Word for word, restate each entry in the listing below.

▸ Given data
==============================

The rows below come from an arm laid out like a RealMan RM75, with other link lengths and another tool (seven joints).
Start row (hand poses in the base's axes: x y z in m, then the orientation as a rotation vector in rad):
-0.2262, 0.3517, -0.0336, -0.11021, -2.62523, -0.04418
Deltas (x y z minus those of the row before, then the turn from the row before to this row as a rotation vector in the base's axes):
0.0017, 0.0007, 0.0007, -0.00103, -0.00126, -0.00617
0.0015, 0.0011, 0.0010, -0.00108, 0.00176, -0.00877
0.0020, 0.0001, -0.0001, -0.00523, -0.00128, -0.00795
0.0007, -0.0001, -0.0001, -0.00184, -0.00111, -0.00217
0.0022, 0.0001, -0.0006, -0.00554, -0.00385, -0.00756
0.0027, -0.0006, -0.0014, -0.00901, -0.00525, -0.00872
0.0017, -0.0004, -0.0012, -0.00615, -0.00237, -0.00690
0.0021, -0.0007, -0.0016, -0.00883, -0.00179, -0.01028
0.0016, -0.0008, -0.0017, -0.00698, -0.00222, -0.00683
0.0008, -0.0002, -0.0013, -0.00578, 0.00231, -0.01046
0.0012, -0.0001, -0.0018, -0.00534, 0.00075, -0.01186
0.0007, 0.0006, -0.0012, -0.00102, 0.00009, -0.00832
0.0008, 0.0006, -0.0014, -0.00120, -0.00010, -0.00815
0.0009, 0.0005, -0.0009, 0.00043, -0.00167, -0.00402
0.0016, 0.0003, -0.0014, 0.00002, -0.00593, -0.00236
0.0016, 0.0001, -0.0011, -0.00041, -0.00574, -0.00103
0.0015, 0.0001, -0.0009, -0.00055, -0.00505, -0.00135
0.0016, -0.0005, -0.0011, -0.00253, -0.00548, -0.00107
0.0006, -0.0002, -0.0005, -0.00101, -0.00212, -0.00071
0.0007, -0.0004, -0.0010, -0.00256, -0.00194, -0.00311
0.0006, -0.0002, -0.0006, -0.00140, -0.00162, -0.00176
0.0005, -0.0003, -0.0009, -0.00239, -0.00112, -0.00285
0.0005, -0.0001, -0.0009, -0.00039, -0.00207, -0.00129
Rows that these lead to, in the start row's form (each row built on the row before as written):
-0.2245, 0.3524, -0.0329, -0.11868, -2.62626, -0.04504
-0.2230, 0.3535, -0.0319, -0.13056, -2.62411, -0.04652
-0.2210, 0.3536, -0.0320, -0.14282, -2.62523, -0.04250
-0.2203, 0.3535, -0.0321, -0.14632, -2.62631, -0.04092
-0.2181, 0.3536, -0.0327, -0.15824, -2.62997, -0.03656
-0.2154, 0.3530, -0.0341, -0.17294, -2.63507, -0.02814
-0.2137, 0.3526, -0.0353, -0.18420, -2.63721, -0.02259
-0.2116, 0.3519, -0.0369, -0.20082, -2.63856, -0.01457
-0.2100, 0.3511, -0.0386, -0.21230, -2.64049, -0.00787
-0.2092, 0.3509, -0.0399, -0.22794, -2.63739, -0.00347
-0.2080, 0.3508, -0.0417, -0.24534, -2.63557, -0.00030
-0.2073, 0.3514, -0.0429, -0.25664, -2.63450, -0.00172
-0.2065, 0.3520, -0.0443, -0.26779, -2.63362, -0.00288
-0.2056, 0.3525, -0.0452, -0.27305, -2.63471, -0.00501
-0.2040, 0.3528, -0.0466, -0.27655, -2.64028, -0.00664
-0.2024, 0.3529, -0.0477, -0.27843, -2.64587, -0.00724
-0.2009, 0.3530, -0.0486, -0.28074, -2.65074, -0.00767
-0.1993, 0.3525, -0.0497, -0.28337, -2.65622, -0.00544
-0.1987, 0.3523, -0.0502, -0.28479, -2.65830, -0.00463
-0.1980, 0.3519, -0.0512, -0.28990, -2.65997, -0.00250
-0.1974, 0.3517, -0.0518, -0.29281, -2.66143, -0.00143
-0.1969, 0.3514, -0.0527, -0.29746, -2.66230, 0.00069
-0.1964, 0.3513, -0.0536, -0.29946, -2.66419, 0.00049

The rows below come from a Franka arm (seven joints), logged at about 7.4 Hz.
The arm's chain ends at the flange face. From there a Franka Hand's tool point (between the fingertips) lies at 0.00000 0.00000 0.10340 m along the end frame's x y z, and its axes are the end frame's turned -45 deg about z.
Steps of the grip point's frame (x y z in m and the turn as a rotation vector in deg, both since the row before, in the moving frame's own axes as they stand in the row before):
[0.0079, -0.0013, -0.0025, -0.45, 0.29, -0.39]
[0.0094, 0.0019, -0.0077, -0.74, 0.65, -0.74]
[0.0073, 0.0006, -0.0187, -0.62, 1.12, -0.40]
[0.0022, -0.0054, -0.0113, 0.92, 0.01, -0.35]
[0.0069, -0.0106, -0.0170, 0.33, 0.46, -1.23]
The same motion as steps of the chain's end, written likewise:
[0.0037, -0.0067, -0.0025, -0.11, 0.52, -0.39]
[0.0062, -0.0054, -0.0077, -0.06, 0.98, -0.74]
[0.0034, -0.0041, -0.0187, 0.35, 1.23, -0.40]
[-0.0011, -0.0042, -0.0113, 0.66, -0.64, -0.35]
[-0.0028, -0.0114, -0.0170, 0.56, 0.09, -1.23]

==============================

▸ Response area
The rows below come from an arm laid out like a RealMan RM75, with other link lengths and another tool (seven joints).
Start row (hand poses in the base's axes: x y z in m, then the orientation as a rotation vector in rad):
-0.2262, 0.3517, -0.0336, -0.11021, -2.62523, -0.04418
Deltas (x y z minus those of the row before, then the turn from the row before to this row as a rotation vector in the base's axes):
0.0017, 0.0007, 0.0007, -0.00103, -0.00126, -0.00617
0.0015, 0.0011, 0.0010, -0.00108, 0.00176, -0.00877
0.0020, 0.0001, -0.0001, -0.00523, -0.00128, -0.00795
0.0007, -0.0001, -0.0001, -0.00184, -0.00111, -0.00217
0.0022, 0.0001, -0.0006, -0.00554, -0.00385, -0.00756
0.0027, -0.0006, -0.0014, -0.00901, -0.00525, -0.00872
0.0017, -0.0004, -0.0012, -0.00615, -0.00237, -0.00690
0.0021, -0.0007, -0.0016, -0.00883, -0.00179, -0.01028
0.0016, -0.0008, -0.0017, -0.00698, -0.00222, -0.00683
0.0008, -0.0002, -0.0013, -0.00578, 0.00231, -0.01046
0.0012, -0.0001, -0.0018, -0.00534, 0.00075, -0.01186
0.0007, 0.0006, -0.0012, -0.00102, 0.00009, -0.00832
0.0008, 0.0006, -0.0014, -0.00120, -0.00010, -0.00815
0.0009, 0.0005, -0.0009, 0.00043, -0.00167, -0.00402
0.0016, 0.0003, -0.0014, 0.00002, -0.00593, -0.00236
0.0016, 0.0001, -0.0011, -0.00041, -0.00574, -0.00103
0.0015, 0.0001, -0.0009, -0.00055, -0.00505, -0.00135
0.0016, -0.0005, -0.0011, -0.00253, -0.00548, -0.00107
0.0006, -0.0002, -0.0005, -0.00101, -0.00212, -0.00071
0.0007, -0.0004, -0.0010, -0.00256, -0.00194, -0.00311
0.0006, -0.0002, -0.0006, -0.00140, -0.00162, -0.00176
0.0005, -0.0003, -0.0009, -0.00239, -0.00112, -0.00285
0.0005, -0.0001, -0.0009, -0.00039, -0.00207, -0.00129
Rows that these lead to, in the start row's form (each row built on the row before as written):
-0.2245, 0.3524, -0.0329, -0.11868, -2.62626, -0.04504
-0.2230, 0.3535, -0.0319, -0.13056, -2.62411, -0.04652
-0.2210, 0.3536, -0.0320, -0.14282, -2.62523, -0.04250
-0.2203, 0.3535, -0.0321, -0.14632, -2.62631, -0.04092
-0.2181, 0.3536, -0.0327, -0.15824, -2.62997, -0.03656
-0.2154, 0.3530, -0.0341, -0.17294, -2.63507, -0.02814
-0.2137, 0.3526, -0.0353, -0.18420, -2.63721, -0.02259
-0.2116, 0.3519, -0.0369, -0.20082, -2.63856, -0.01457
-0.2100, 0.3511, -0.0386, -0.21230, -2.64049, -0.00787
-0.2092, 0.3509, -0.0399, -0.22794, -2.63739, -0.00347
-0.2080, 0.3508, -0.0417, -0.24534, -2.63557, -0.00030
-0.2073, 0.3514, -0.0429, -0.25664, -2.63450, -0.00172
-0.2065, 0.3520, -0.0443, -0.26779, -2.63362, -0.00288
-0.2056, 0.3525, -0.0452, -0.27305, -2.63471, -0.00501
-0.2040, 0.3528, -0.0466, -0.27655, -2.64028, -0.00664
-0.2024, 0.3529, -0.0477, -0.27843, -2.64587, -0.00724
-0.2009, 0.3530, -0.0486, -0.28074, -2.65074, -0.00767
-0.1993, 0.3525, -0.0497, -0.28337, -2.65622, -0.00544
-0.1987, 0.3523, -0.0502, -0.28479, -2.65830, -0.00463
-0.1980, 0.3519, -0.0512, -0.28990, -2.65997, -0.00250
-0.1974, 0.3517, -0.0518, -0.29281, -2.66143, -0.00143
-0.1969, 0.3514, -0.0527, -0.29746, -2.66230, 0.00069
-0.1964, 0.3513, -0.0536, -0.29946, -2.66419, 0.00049

The rows below come from a Franka arm (seven joints), logged at about 7.4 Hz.
The arm's chain ends at the flange face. From there a Franka Hand's tool point (between the fingertips) lies at 0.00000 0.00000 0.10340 m along the end frame's x y z, and its axes are the end frame's turned -45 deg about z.
Steps of the grip point's frame (x y z in m and the turn as a rotation vector in deg, both since the row before, in the moving frame's own axes as they stand in the row before):
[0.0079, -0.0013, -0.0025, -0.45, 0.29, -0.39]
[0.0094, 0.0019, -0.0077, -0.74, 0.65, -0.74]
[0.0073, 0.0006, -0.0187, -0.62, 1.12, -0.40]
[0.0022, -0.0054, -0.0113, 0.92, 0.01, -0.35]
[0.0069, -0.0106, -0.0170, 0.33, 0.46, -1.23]
The same motion as steps of the chain's end, written likewise:
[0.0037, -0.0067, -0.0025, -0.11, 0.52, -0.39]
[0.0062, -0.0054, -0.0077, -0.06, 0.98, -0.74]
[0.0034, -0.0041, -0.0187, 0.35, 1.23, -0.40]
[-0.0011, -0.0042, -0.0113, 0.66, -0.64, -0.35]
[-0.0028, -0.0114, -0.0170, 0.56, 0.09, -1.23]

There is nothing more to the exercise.